(Data below)

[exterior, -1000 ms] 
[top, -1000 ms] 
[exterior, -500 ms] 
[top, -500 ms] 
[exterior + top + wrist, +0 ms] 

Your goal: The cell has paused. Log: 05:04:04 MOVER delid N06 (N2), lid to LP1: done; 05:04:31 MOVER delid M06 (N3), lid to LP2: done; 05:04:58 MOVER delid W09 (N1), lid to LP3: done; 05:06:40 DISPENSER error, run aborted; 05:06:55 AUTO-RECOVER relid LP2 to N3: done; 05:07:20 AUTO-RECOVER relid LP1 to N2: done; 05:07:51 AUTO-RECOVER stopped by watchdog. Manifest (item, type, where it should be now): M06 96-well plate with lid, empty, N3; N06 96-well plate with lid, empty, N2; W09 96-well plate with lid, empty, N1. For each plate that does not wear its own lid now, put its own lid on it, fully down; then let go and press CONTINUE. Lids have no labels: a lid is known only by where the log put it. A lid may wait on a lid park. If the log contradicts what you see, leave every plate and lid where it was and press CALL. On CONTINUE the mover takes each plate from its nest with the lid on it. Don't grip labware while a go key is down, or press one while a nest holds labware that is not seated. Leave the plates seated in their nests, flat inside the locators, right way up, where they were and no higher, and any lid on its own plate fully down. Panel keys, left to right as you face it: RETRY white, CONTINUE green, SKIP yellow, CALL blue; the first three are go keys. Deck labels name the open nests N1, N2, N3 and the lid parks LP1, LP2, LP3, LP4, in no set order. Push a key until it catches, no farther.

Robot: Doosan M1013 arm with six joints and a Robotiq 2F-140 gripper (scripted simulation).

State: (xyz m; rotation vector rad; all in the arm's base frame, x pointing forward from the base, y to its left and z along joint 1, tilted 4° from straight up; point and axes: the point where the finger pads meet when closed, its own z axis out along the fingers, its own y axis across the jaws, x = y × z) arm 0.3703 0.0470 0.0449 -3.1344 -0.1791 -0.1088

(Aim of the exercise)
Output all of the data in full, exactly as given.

(Result)
[exterior, -1000 ms] 
[top, -1000 ms] 
[exterior, -500 ms] 
[top, -500 ms] 
[exterior + top + wrist, +0 ms] 

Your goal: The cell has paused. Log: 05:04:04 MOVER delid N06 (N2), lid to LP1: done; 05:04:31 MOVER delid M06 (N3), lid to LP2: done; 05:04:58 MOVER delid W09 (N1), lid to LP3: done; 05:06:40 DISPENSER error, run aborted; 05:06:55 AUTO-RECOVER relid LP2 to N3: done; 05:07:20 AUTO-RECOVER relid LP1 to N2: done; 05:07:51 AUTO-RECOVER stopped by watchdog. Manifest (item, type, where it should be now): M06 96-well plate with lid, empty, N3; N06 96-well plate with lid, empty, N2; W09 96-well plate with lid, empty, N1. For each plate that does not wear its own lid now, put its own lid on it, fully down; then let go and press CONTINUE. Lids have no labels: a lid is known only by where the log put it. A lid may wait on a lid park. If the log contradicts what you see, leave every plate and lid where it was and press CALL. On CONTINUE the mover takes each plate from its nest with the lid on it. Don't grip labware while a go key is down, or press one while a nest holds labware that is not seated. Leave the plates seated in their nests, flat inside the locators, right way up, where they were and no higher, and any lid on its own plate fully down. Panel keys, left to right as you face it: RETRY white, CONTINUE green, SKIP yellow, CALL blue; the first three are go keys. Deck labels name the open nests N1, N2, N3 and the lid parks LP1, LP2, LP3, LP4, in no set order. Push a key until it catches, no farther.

Robot: Doosan M1013 arm with six joints and a Robotiq 2F-140 gripper (scripted simulation).

State: (xyz m; rotation vector rad; all in the arm's base frame, x pointing forward from the base, y to its left and z along joint 1, tilted 4° from straight up; point and axes: the point where the finger pads meet when closed, its own z axis out along the fingers, its own y axis across the jaws, x = y × z) arm 0.3703 0.0470 0.0449 -3.1344 -0.1791 -0.1088

With this, the answer is complete.